= Beginning of Section =

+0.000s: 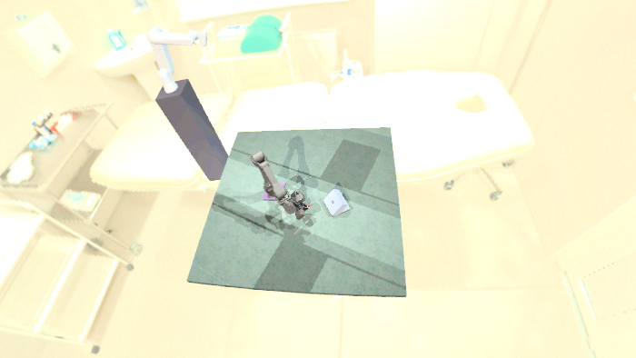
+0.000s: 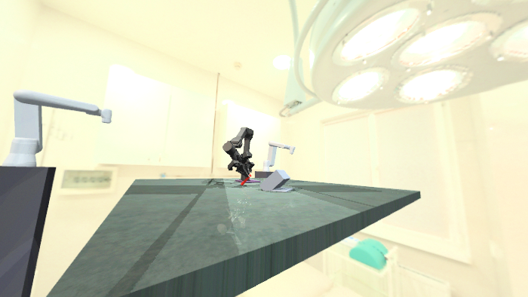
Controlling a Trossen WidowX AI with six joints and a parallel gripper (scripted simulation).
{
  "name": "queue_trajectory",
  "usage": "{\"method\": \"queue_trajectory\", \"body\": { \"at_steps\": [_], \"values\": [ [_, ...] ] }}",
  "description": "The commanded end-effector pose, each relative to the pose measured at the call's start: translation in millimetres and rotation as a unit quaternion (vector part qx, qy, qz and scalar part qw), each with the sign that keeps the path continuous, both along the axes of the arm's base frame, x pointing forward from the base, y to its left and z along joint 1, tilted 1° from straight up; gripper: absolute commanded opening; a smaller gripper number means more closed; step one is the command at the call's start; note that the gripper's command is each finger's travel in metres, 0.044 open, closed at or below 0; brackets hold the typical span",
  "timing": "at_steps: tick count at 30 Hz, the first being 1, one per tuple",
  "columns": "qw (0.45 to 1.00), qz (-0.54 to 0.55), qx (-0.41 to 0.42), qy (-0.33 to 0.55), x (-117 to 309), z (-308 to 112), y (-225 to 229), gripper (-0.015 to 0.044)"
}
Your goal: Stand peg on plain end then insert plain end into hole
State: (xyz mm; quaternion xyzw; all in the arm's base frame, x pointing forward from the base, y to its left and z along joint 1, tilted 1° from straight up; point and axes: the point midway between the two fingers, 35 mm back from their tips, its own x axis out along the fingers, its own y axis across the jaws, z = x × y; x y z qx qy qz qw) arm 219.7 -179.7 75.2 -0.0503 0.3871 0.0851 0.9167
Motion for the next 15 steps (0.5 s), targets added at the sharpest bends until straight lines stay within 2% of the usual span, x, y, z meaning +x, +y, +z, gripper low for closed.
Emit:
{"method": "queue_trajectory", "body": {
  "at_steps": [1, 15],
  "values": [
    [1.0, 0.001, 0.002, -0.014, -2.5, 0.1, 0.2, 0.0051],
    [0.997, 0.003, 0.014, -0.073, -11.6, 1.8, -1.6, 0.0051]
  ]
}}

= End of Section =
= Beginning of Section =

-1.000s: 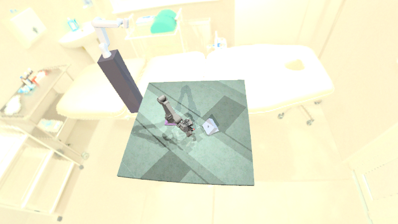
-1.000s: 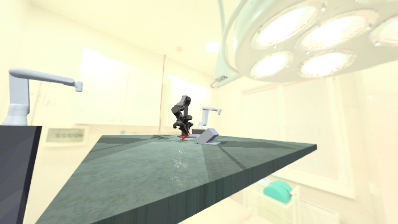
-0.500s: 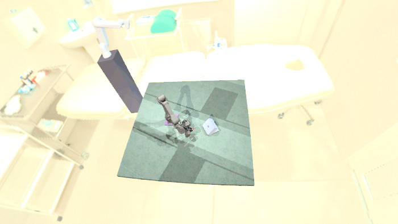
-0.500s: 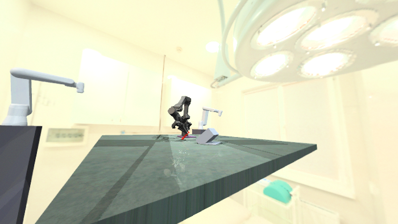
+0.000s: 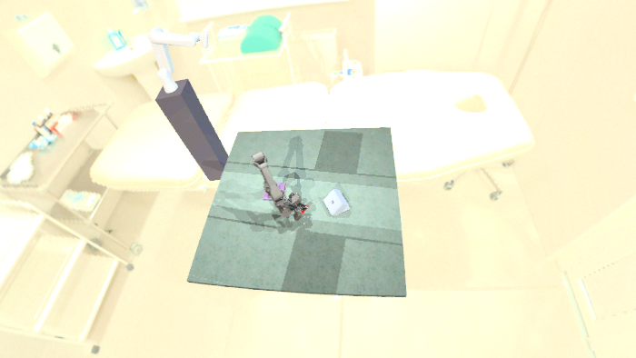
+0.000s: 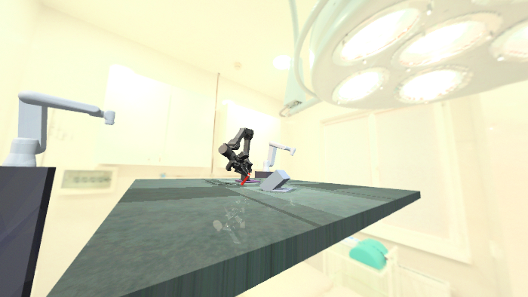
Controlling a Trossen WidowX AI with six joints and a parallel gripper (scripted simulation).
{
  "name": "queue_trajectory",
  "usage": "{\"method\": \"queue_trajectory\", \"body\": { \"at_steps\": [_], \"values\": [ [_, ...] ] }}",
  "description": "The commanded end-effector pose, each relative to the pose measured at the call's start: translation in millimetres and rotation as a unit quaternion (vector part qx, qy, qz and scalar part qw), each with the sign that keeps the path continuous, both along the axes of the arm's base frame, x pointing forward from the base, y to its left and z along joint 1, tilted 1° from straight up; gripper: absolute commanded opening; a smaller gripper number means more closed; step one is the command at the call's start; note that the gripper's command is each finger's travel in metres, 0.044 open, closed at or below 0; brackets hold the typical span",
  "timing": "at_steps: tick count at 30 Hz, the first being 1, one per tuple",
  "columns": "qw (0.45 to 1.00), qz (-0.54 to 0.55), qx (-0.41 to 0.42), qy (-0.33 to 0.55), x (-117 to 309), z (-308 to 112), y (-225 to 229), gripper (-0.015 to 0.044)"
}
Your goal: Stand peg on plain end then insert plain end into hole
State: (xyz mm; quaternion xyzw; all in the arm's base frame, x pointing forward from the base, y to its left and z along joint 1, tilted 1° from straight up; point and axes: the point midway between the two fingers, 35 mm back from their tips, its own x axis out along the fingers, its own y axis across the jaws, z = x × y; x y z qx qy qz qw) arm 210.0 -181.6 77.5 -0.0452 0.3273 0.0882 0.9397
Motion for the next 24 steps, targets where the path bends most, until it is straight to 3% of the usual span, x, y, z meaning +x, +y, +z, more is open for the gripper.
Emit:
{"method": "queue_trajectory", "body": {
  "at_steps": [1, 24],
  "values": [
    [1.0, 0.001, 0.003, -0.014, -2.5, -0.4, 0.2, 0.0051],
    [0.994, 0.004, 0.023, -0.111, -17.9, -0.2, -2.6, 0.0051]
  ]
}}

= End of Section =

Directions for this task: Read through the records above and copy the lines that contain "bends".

Exercise result:
Motion for the next 15 steps (0.5 s), targets added at the sharpest bends until straight lines stay within 2% of the usual span, x, y, z meaning +x, +y, +z, gripper low for closed.
Motion for the next 24 steps, targets where the path bends most, until it is straight to 3% of the usual span, x, y, z meaning +x, +y, +z, more is open for the gripper.

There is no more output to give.